Question: Est-ce que c’est un décret ou une loi qui doit modifier lesdites prérogatives ?
Dr M. Rafsandjani: L’institution elle-même de SGG n’est prévue ni par la constitution ni par la loi. Les seuls textes qui régissaient cette dernière étaient jusqu’à présent des actes réglementaires, il n’y a donc pas de contre-indication particulière que ces prérogatives soient amendées par décret. Ce n’est pas la première fois, le décret du 17 décembre 2014 a aussi été modifié par décret en 2016. Cependant, la hiérarchie des normes fait du décret l’acte normatif le plus bas de la pyramide et son contenu se doit donc de respecter les lois et surtout la Constitution. Or, comme évoquées plus haut, certaines prérogatives sont potentiellement en contradiction avec les exigences de la Constitution.
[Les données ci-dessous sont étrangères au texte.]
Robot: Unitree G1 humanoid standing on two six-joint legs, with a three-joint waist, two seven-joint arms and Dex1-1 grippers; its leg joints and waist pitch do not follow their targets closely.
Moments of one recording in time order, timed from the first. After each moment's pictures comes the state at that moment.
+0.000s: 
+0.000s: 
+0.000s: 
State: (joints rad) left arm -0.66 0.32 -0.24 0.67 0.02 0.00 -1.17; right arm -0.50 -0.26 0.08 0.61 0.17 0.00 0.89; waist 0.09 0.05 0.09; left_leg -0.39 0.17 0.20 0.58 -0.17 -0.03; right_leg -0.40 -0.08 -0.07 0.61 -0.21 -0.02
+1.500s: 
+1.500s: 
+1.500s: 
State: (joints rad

Yhoulam. A: il y a trois possibilités: soit de saisir la Cour suprême (section administrative) en vue d’obtenir son annulation pour illégalité. Soit le président retire son décret et édicte un nouveau décret confirmé à la Constitution. Soit d’attendre que l’Assemblée nationale adopte un texte d’organisation du secrétariat général du gouvernement et qui préciserait les missions du SGG. Pour ma part, Azali doit revoir son décret le plus rapidement possible.